Pretty much every sophisticated kernel mode rootkit I've come across over the last few years uses one of these options to hook itself into process launches. This allows it to deactivate security software on loading, or to inject user mode components into trusted Windows processes such as svchost, winlogon and services.exe.
So I launch the callback script from the kernel debugger prompt. It runs through the events in sequence and lists all of the handlers registered for these events:
OK, so the KD syntax takes a little getting used to. Once you get the hang of it though it's the most powerful tool in the Windows ecosystem. I ignore the error messages for a few symbols which KD is unable to resolve and concentrate on the callbacks found. None of the callbacks for
Create Thread or
BugCheckCalls point to known Windows functions in the HAL or the NDIS or SMB drivers. Nothing to see here. But what does pull me up short is an entry under
load image notify callback – its address,
0x820d78eb, apparently points into completely uncharted territory.
This calls for a second look using the KD command
!address 0x820d78eb. The debugger confirms my fears:
813ed000 - 01213000
The kernel's nonpaged pool usually contains data which is always directly associated with physical memory, i.e. is never swapped out to the hard drive. This is where the kernel stores data structures which still need to be available when a page fault while reading data from the hard drive would prove fatal. It's not a good idea to start additional read operations when handling a hard drive controller hardware interrupt.
The data stored here contains information on processes, semophores, mutexes, etc. Memory from the nonpaged pool is almost never used for code. I have only ever seen code in this area when a rootkit has been involved, most recently with a piece of malware called TDL. Could I be looking at a TDL variant? If I am, then Hans has managed to infect his brand new system with a pretty advanced kernel rootkit.

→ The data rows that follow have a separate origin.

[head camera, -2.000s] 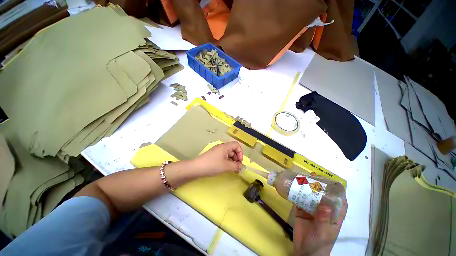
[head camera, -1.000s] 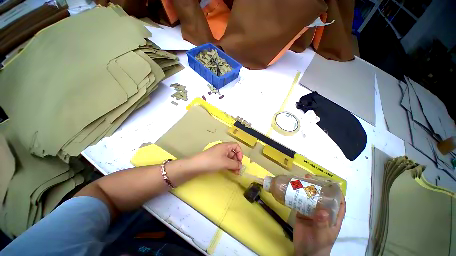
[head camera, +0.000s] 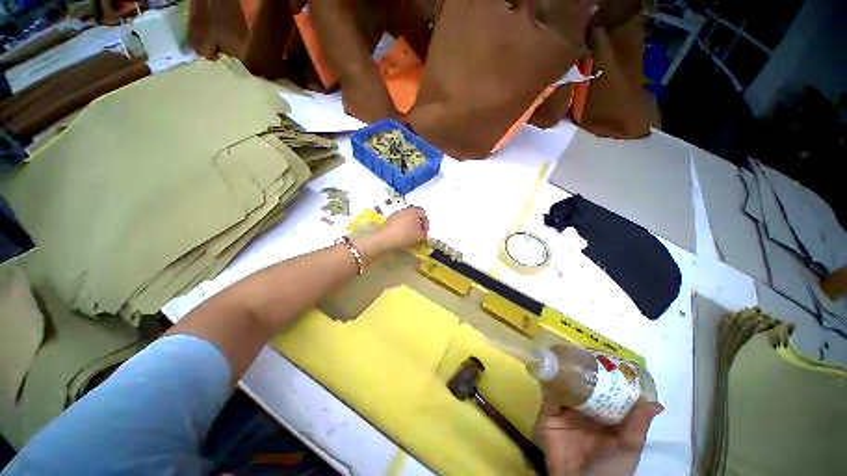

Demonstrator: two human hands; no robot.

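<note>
My left hand [head camera: 401, 229] is at the upper left part of the yellow and black positioning guide [head camera: 580, 333], fingertips bunched downward beside small khaki tabs [head camera: 446, 251] along its back edge. Whether it pinches a tab is too small to tell. My right hand [head camera: 594, 446] holds the clear glue bottle [head camera: 576, 376] tilted, its nozzle pointing left above the lining. The khaki panel [head camera: 367, 286] lies in front of the guide, partly under my left forearm. Yellow lining [head camera: 371, 358] covers its near part. The hammer [head camera: 467, 378] lies on the lining.
A blue bin [head camera: 397, 156] of tabs stands behind the guide, loose tabs [head camera: 335, 204] nearby. A tape roll [head camera: 525, 251] and black cloth [head camera: 622, 256] lie right. Khaki stacks [head camera: 139, 186] stand left and right. Brown panels [head camera: 492, 65] stand at the back.
My left hand has moved from beside the nozzle up and away to the guide. The bottle has moved slightly right and down in my right hand. The whole view has shifted down.
</note>
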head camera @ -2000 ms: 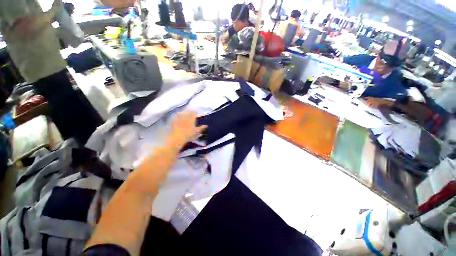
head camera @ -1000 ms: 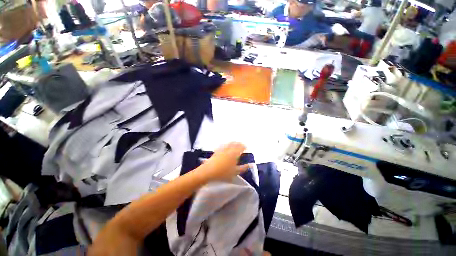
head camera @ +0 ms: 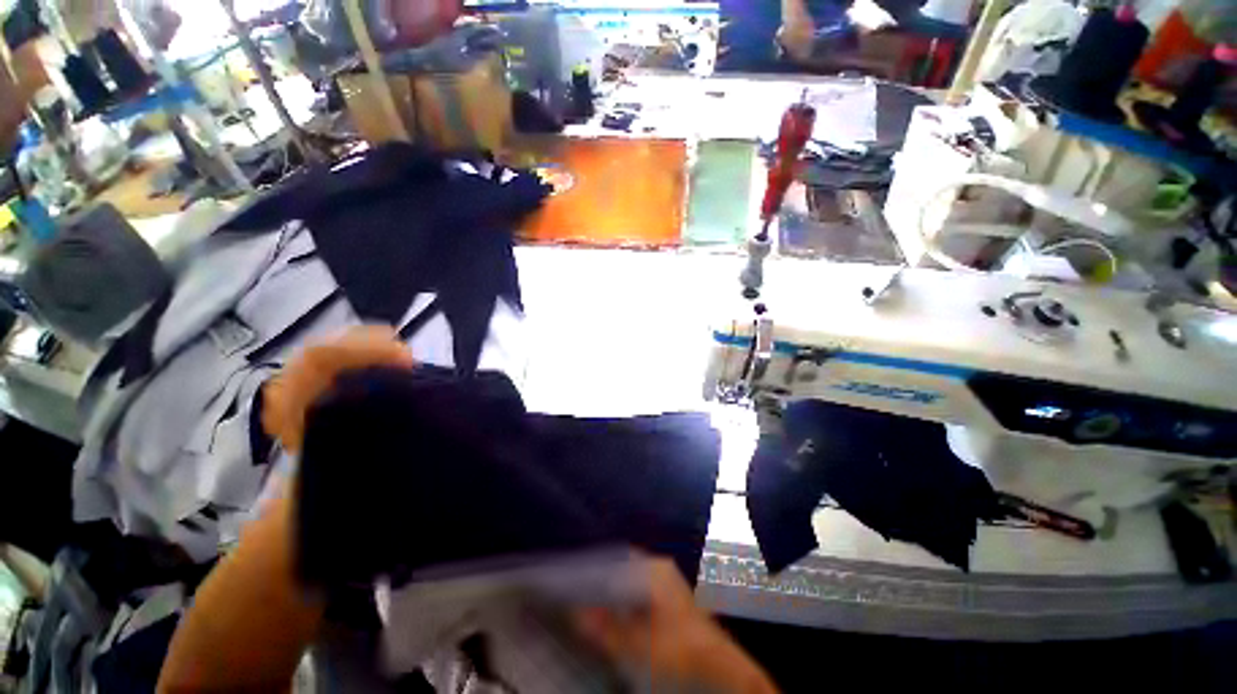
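Observation:
A part-sewn garment of navy and light grey cloth (head camera: 434, 475) is held up in front of me, left of the machine head, and is blurred. My left hand (head camera: 332, 373) grips its upper left edge. My right hand (head camera: 631, 617) is at its lower right, on the grey part, blurred, with the fingers partly hidden by cloth. A navy panel (head camera: 644, 468) lies on the table beside it, reaching toward the needle area. The white sewing machine (head camera: 868, 366) stands at the right.
A heap of grey and navy workpieces (head camera: 224, 339) lies at the left. Small navy cut pieces (head camera: 868, 481) lie under the machine arm, beside dark reddish snips (head camera: 1045, 515). An orange sheet (head camera: 617, 190) is at the back. A measuring scale (head camera: 868, 590) runs along the front edge.
The view has turned toward the machine. The left hand has moved left from the cloth on the table and now holds the garment raised. The right hand has come further into view.

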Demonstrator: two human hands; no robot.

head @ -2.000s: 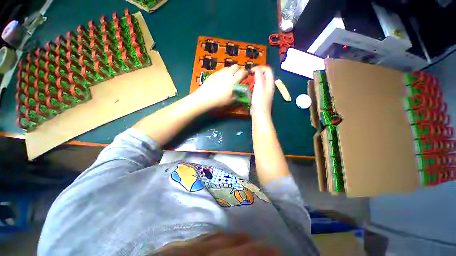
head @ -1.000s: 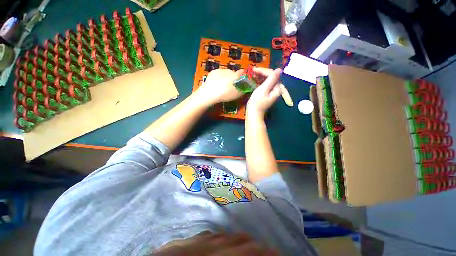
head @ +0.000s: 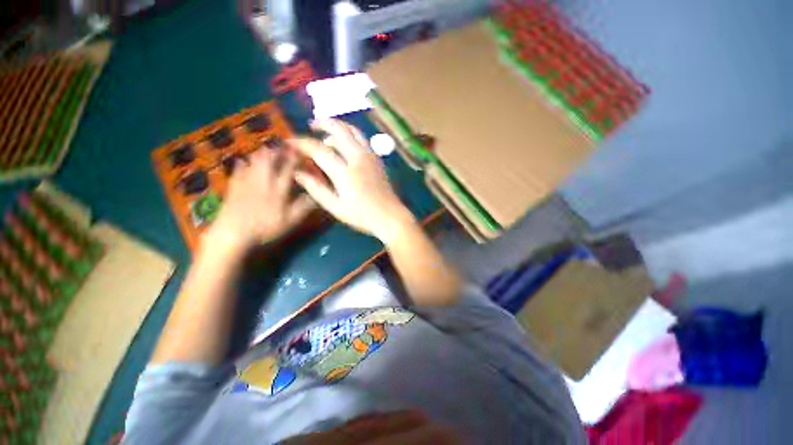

An increasing number of rootkits, including a number of TDL variants, use a special technique to get their code executed. Windows maintains a pool of what are known as system worker threads, launched by the system process during boot. These are intended to take work off the hands of other threads, such as threads for handling interrupts. This is done for purposes such as vacating an area of code which locks important system resources whilst executing as quickly as possible, or just to improve the stability of key kernel components.